→ Your assignment: Could you filter the data below down to the lines that hold the word "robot"?

→ Records for processing:

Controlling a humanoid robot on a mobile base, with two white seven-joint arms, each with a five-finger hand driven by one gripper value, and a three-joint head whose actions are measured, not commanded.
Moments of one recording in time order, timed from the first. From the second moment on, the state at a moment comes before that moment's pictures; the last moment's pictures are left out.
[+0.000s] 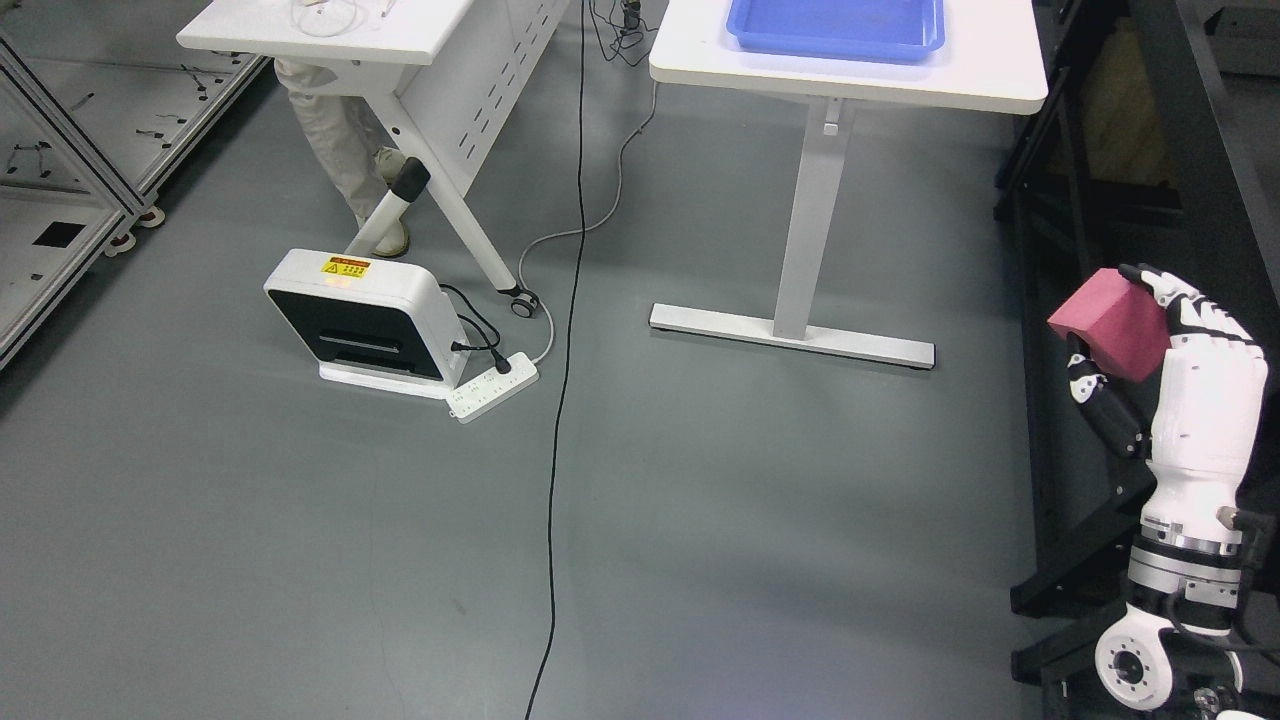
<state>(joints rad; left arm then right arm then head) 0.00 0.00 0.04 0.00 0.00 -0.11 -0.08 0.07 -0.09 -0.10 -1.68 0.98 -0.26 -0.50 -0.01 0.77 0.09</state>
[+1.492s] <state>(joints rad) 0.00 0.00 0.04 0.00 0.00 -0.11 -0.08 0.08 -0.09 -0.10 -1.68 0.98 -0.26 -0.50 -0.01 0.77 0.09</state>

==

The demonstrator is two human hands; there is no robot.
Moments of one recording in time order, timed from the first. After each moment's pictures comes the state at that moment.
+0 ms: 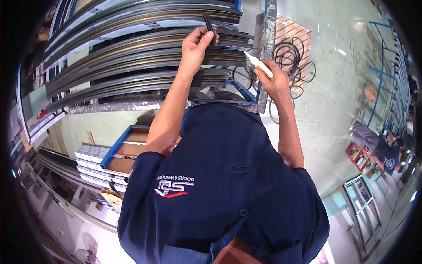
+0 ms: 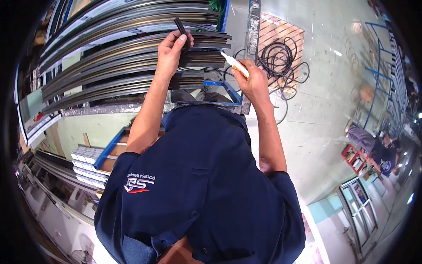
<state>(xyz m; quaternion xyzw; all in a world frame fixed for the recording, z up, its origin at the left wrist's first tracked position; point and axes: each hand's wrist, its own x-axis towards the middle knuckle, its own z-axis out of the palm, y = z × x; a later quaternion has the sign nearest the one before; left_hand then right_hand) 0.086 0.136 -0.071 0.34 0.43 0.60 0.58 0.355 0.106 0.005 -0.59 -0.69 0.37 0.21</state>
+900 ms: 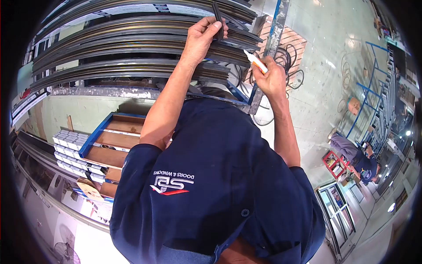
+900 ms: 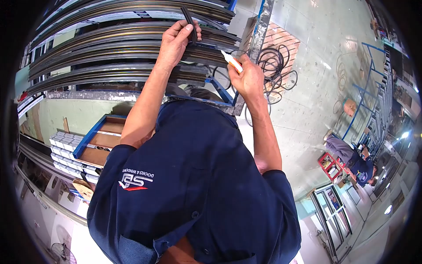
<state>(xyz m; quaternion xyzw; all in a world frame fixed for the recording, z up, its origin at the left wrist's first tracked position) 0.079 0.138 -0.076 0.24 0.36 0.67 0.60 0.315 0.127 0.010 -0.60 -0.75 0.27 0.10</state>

→ Expected output:
Controlling a humanoid robot on a mobile base, with two white seven-joint arms, each with a five-finger hand driven by one gripper value, and a three-joint head whose actions are measured, not commanded.
The demonstrator is two human hands; there is no robot.

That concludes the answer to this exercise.